Question

1/3 + 1/5 = 1/x

Answer 1

To get rid of all this fraction business, multiply through by the Least Common Multiple of the denominators.

Since the denominators are relatively prime, our common denominator will be 3*5*x. So we'll multiply both sides by 15x,\[\large\rm \color{royalblue}{15x}\left(\frac13+\frac15\right)=\frac1 x\cdot \color{royalblue}{15x}\]

Answer 2

Distribute the 15x on the left side of the equation,\[\large\rm 15x\frac13+15x\frac15=15x\cdot\frac1x\]

Answer 3

Moved to Algebra

Answer 4

And make cancellations where appropriate,\[\large\rm \color{orangered}{5}\cancel{15}x\frac{1}{\cancel{3}\color{orangered}{1}}+\color{orangered}{3}\cancel{15}x\frac{1}{\cancel{5}\color{orangered}{1}}=15\cancel{x}\cdot\frac{1}{\cancel x\color{orangered}{1}}\]

Answer 5

Leaving us with,\[\large\rm 5x+3x=15\]

Answer 6

Combine like-terms,\[\large\rm 8x=15\]

Answer 7

Then simply divide by 8 as a final step, yayyyy math!

Answer 8

Hmm I made that cancellation step a lil bit more confusing than was necessary XD

Answer 9

is there a simplier way? im in 10th grade i dont want to be too complicated

Answer 10

There's a different way, yes.
I'm not sure if it's simpler tho :)

Instead of multiplying through by the LCM (I do that because I don't enjoy doing fraction math, it can get messy), you can simply look for a common denominator on the left side of the equation, and add.

Answer 11

oh so theres only two ways

Answer 12

\[\large\rm \frac13+\frac15=\frac1x\]So in this case, in order to get a common denominator, the first fraction needs a 5, and the second fraction needs a 3.

Answer 13

\[\large\rm \frac55\cdot\frac13~+~\frac33\cdot\frac15=\frac1x\]Which gives,\[\large\rm \frac{5}{15}+\frac{3}{15}=\frac1x\]and then add the numerators,\[\large\rm \frac{8}{15}=\frac1x\]And then take the reciprocal of both sides (the flip),\[\large\rm \frac{15}{8}=\frac{x}{1}\]And x/1 is simply x.

Answer 14

Only two ways?

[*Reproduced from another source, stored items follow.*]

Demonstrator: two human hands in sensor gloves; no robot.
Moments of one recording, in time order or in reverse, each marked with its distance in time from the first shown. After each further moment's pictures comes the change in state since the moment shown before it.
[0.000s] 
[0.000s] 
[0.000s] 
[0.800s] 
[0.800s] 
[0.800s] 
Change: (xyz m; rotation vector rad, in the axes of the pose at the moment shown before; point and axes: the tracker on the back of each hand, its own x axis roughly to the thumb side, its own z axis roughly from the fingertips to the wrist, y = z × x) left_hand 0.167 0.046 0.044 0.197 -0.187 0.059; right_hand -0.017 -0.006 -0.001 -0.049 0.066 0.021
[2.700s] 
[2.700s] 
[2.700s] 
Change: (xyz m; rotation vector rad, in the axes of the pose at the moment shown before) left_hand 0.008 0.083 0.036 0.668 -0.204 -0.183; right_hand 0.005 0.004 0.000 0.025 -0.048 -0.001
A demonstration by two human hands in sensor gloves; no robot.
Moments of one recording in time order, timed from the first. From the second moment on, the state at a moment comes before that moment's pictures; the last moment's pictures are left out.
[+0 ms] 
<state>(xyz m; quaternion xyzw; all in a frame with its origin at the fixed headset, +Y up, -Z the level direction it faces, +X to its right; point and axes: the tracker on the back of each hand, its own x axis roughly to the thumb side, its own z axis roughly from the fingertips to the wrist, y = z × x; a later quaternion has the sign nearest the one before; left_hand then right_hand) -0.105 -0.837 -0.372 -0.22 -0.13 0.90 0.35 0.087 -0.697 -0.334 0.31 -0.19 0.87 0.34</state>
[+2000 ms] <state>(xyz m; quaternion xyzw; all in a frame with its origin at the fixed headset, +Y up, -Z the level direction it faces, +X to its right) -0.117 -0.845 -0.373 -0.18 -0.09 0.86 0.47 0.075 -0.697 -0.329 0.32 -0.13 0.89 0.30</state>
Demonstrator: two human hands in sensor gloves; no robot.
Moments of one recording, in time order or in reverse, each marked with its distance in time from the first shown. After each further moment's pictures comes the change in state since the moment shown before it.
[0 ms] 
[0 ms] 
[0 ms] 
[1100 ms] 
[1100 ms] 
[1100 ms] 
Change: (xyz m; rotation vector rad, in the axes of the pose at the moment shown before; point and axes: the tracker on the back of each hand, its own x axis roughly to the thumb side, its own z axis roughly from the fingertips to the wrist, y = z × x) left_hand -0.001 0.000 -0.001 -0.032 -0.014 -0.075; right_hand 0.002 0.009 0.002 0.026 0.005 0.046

I dunno.
Those definitely seem like the simplest ways to do it tho :o

Answer 15

Since the denominators are relatively prime, our common denominator will be 3*5*x. So we'll multiply both sides by 15x,

Answer 16

i dont under stand this part lol its worded too complicated

Answer 17

Imagine your problem was instead: 1/2 + 1/4 = 1/x

We wouldn't need to multiply both sides by 2*4*x because 2 is contained within 4. It is a factor of 4. Simply multiplying by 4x would do the job for this alternate problem.

Answer 18

3 cant go into 5 so we chose 15

Answer 19

Yes, 3 can't go into 5, so we need a 3 AND also a 5. :D

Answer 20

how should i write it ?

Answer 21

If it makes more sense to you, you can multiply through by each denominator value one at a time.\[\large\rm \frac13+\frac15=\frac1x\]Multiplying both sides by 3,\[\large\rm 3\left(\frac13+\frac15\right)=3\left(\frac1x\right)\]gives us,\[\large\rm \frac33+\frac35=\frac3x\]so you can see that multiplying by 3 fixed the first fraction, but none of the others.\[\large\rm 1+\frac35=\frac3x\]Likewise, multiplying by 5 would fix the next fraction and no others.

Answer 22

Oh, like, how to put it into your own words type of thing? :U

Answer 23

yes but im writing it down ill show you how i finish it and if it sounds correct

Answer 24

why do we cancel?

Answer 25

Maybe I shouldn't have used the word cancel.
What I mean is, something is dividing evenly out of the numerator and denominator.

If you look at the way I did it last, we're left with a 3/3. Which simplifies to 1, yes?

So,
\[\large\rm 15x\cdot\frac13=\frac{15x}{3}\]

15 is 3 * 5,
So we know the factor of 3 within that 15 will divide evenly with the 3 in the denominator.

\[\large\rm \frac{5\cdot3\cdot x}{3}\quad=5x\frac{3}{3}\quad=5x\cdot 1\]

Answer 26

Trying to find the best way to explain this to you :D lol
fractions math can be hard to learn.

Answer 27

im more confused

Answer 28

\(\color{#0cbb34}{\text{Originally Posted by}}\) @Zepdrix
And make cancellations where appropriate,\[\large\rm \color{orangered}{5}\cancel{15}x\frac{1}{\cancel{3}\color{orangered}{1}}+\color{orangered}{3}\cancel{15}x\frac{1}{\cancel{5}\color{orangered}{1}}=15\cancel{x}\cdot\frac{1}{\cancel x\color{orangered}{1}}\]
\(\color{#0cbb34}{\text{End of Quote}}\)

Answer 29

why do we make cancellations?

Answer 30

Oh.
We're multiplying both sides by this special value to hopefully get rid of any fractions. (All denominators should go away when we apply this process).

Answer 31

We're "cancelling out" the denominators.

Answer 32

ok